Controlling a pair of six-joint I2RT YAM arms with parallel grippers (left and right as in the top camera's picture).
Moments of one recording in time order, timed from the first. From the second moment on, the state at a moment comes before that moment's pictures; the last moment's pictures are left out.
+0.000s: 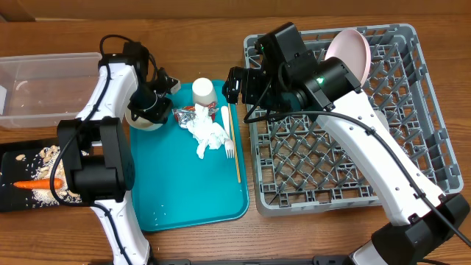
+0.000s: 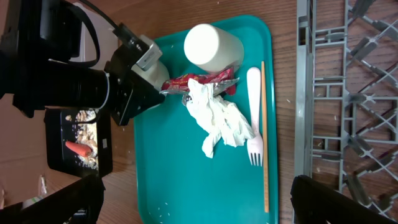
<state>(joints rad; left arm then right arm) 0.03 2.16 1.68 -1.15 0.18 0.48 0.55 1.73 1.81 -1.04 -0.25 0.65</state>
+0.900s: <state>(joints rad) -0.14 1.89 1.66 -1.50 0.33 0.20 0.55 1.73 1.81 -1.04 -0.25 0.65</state>
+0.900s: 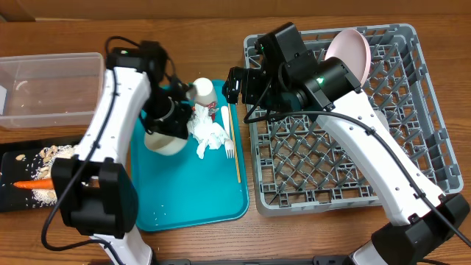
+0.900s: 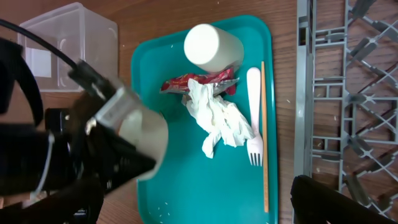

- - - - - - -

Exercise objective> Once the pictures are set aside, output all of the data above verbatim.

The completed task>
Controlling a pair of six-joint I2RT YAM arms with parallel grippers (left and right as in the top camera's picture).
Moments of one recording in time order, timed from the first. From the second moment on, the state at a moment comes before that moment's pictures; the last moment's pictures are left out.
+0.000s: 
+0.000s: 
<state>(joints rad; left arm then right arm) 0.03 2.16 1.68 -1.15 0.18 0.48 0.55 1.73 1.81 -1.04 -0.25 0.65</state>
+0.900s: <state>(joints rad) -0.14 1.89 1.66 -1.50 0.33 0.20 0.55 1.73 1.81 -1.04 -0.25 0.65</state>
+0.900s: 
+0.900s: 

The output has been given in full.